Your response must be made up of each line in the data below that contains the string "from".

Stored items:
◆ ◆ ◆ ◆ ◆

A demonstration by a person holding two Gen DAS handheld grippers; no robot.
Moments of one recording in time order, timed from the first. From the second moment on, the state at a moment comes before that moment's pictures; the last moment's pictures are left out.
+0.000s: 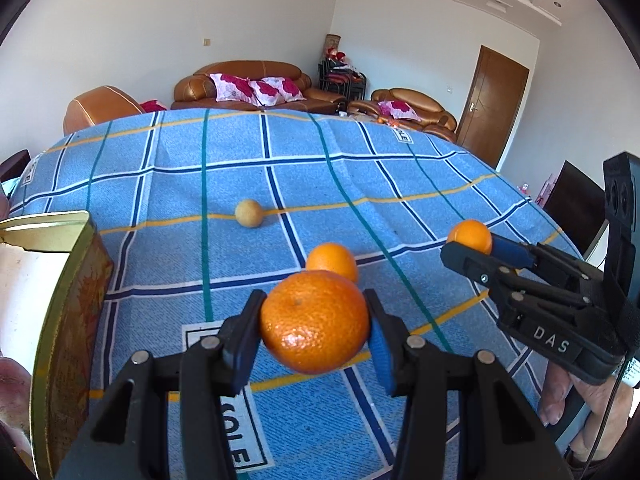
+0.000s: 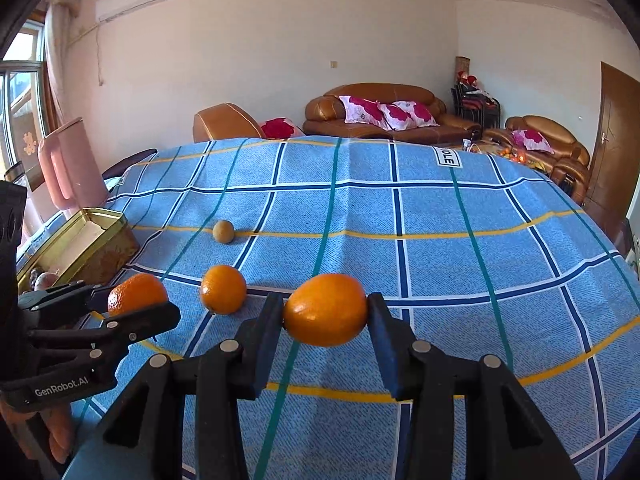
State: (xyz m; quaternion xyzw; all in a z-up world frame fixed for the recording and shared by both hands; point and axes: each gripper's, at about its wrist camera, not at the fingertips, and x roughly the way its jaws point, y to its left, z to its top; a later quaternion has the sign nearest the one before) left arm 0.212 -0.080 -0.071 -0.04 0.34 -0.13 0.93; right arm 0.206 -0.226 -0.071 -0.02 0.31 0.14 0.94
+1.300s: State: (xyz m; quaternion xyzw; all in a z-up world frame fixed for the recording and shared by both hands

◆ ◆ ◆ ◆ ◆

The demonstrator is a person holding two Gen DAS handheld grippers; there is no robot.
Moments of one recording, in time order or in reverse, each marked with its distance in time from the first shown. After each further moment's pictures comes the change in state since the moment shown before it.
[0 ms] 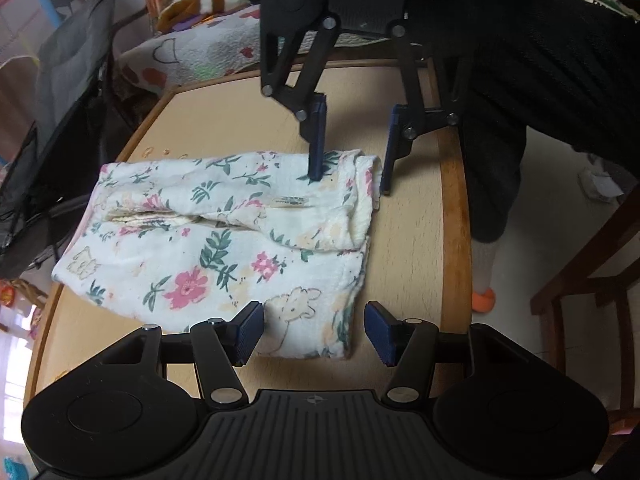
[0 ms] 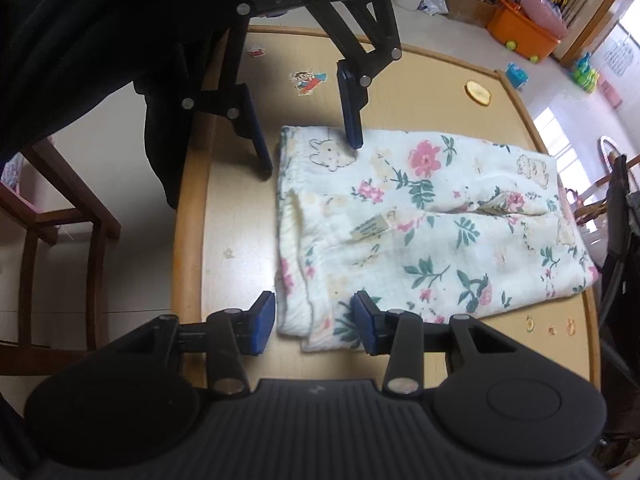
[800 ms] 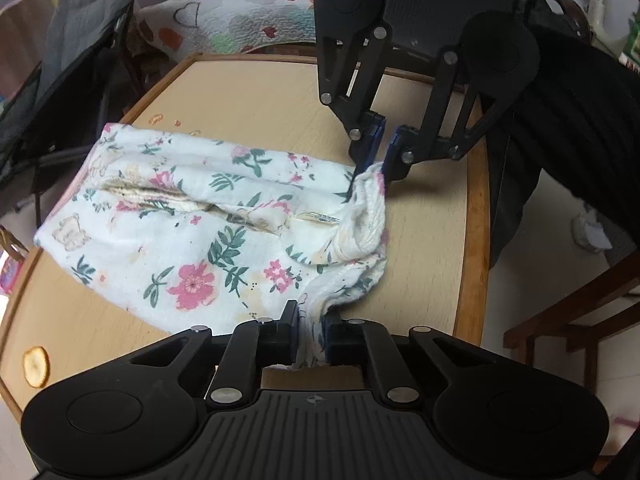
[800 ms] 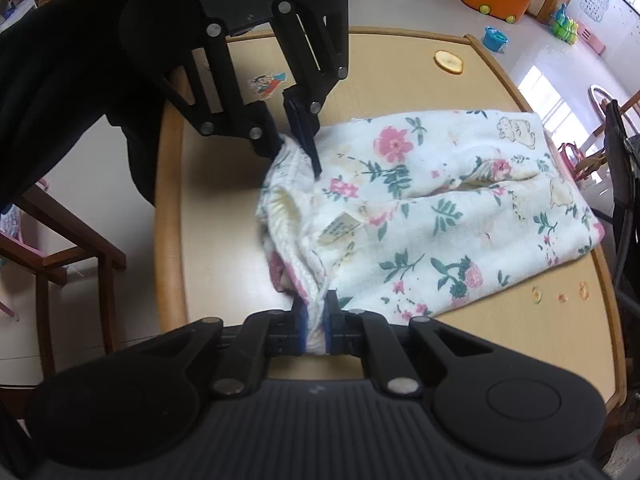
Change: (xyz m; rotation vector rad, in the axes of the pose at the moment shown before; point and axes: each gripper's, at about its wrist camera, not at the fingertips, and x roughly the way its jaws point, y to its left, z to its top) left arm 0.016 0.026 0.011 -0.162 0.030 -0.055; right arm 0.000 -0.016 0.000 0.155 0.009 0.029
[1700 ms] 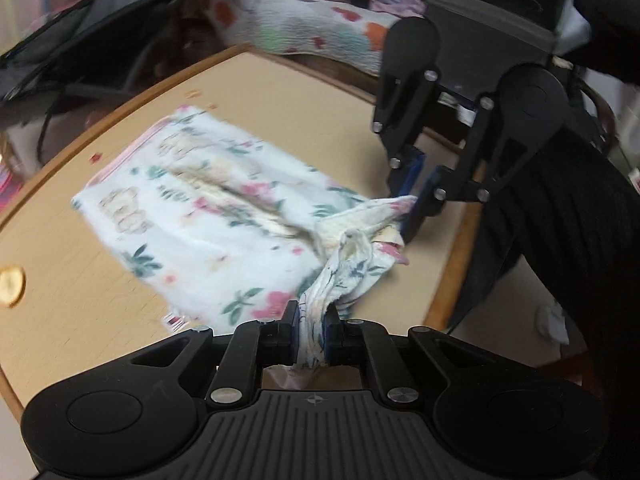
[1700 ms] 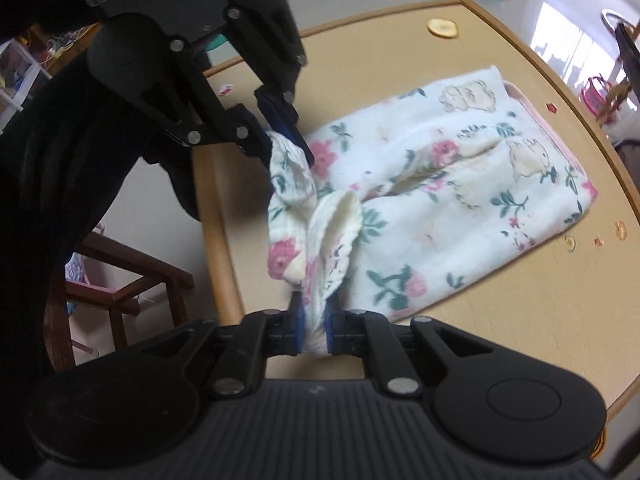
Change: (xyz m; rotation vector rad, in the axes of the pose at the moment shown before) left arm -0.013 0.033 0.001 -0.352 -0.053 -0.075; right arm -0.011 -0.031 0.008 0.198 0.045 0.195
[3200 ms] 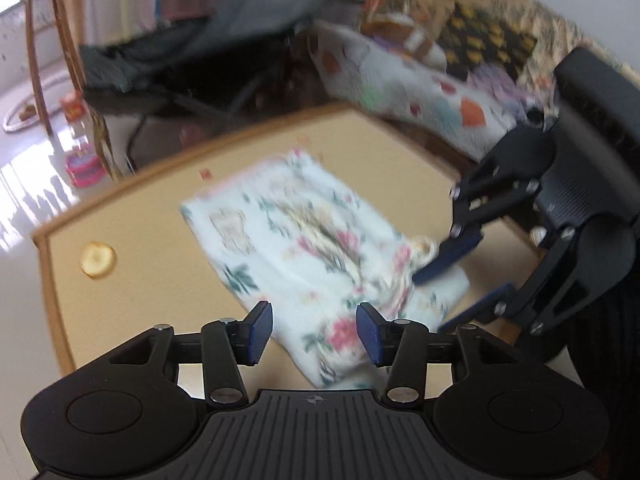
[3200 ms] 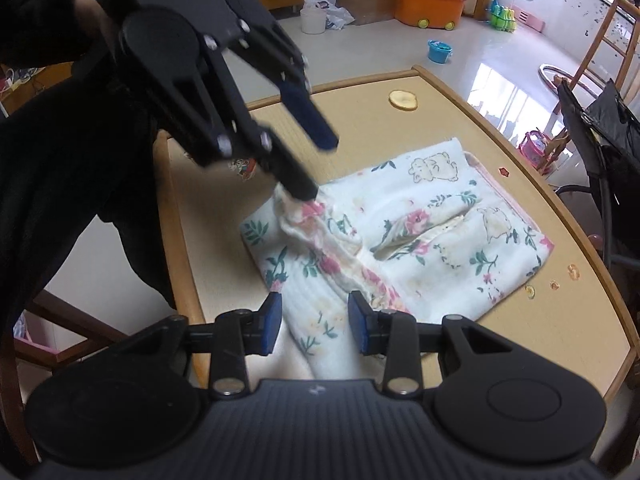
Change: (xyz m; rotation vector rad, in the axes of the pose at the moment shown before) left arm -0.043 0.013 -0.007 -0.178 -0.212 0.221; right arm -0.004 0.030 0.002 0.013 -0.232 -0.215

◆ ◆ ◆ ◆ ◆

■ **Output of the exercise**
Moments of one recording in time order, timed from the first. From the second moment on, the state at a moment comes before that moment's pictures; the last moment's pictures are left out.
Moments of one recording, in time order or in reverse, each marked with its distance in time from the first shown. After each further moment's pictures comes the change in state since the moment shown before it.

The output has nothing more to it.